In this role you will
What are the main responsibilities for this role?
- Design, build, and deploy AI agents tailored to real customer problems.
- Work end to end from data preparation and model experimentation to backend integration and cloud deployment.
- Collaborate with product, data, and operations to identify high-value opportunities and iterate based on feedback.
- Ensure production readiness through testing, monitoring, and performance evaluation.
- Contribute reusable components and frameworks that speed up future agent development.
- Continuously explore state-of-the-art AI technologies and assess their production viability.
- Build functional agents aligned with business needs and client expectations.
- Maintain robust Python codebases using sound engineering practices.
- Integrate machine learning and large language models into scalable systems.
- Deploy and operate services in cloud environments with maintainability in mind.
- Partner with cross-functional pods to validate, iterate, and improve outcomes.
Must Have
What does this person need to have in terms of skills to be successful?
- Hands-on experience with API development and model serving (FastAPI, Flask, or Django).
- Hands-on experience with LLMs (e.g., OpenAI, Anthropic, Hugging Face, Cohere).
- Practical experience with LLM frameworks (ADK, LangChain, LlamaIndex, CrewAI, Autogen, or similar).
- Experience designing and building LLM Agents, applying techniques such as RAG, tool-use, and behavioral customizations (Swarm, MagenticOne, etc.).

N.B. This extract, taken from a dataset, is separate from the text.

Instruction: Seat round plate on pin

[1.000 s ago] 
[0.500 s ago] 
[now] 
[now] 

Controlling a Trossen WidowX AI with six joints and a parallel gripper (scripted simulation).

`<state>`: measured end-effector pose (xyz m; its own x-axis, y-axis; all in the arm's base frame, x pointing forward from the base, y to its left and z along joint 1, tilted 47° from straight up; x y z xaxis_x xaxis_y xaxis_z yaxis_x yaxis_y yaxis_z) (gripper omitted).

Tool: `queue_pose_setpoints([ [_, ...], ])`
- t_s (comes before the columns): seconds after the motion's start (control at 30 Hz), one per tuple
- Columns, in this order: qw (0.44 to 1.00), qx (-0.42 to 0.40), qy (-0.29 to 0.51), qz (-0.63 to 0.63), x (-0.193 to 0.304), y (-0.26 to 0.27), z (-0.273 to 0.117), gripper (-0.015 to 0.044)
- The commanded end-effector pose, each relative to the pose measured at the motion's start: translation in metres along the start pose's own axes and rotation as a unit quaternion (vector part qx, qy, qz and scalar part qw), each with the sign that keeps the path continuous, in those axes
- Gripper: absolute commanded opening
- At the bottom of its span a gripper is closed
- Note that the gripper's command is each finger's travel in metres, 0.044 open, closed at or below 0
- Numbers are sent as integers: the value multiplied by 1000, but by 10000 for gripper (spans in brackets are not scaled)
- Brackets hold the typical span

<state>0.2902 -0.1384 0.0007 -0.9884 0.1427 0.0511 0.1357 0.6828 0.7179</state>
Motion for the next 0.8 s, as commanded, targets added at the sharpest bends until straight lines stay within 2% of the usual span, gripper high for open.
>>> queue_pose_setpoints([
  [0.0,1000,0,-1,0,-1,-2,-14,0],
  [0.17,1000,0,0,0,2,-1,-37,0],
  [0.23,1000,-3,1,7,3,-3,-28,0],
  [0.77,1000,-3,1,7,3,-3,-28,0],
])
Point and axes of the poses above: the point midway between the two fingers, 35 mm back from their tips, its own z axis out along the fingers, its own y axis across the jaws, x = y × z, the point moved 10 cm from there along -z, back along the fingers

- Familiarity with multi-agent communication standards and tooling (MCP – Model Context Protocol, A2A protocols).
- Familiarity with prompt engineering, RAG pipelines, and fine-tuning workflows.
- Knowledge of experiment tracking and evaluation frameworks (MLflow, Weights & Biases, or custom setups).
- Experience with containerized applications (Docker) and CI/CD pipelines. * Experience working with relational and non-relational databases.
- Comfortable collaborating in cross-functional, remote teams.
Nice to Have
- Familiarity with vector databases and retrieval systems (Pinecone, Weaviate, FAISS, Milvus).
- Proficiency in cloud services (AWS Lambda, S3, SageMaker, ECS, or similar).
- Experience with data versioning and dataset management (DVC, Delta Lake).
- Knowledge of caching strategies, model routing, and latency optimization for AI systems.
- Experience designing evaluation pipelines aligned with product and user metrics.
- Understanding of responsible AI principles: fairness, privacy, security, explainability.
- Fluency in written and spoken English and Spanish. * Startup experience is a plus. Responsibilities
- Design, build, and deploy LLM-powered agents with capabilities for reasoning, memory, and tool use.
- Adapt foundation models through prompting, RAG, fine-tuning, or hybrid approaches as required.
- Build evaluation pipelines to measure accuracy, consistency, safety, and alignment with business goals.
- Implement caching, model routing, and guardrails to optimize performance and ensure safe outputs.
- Develop scalable APIs and services that expose LLM and agent capabilities.
- Collaborate with product and engineering teams to integrate agents into real-world applications.
- Monitor, retrain, and refine agents using user feedback loops for long-term reliability.
- Document system architectures, data flows, and AI workflows for reproducibility and maintainability.
Qualifications
- Degree in Computer Science, Engineering, Mathematics, or a related field. Advanced degrees are a plus but not required.
- Three or more years of experience across data science, machine learning, or software engineering.
- Hybrid profiles are strongly valued.
- Professional proficiency in English and Spanish, Portuguese is a plus.
- Location in LATAM preferred. Remote friendly with distributed pods.
Benefits
- Well-funded and proven startup with large ambitions and competitive salaries.
- Uncapped commissions.
- Entrepreneurial culture where pushing limits, creating and collaborating is everyday business.
- Open communication with management and company leadership.
- Small, dynamic teams = massive impact.
- 100% Remote Work (You choose where to work from).
- 500USD a year for you to invest in learning.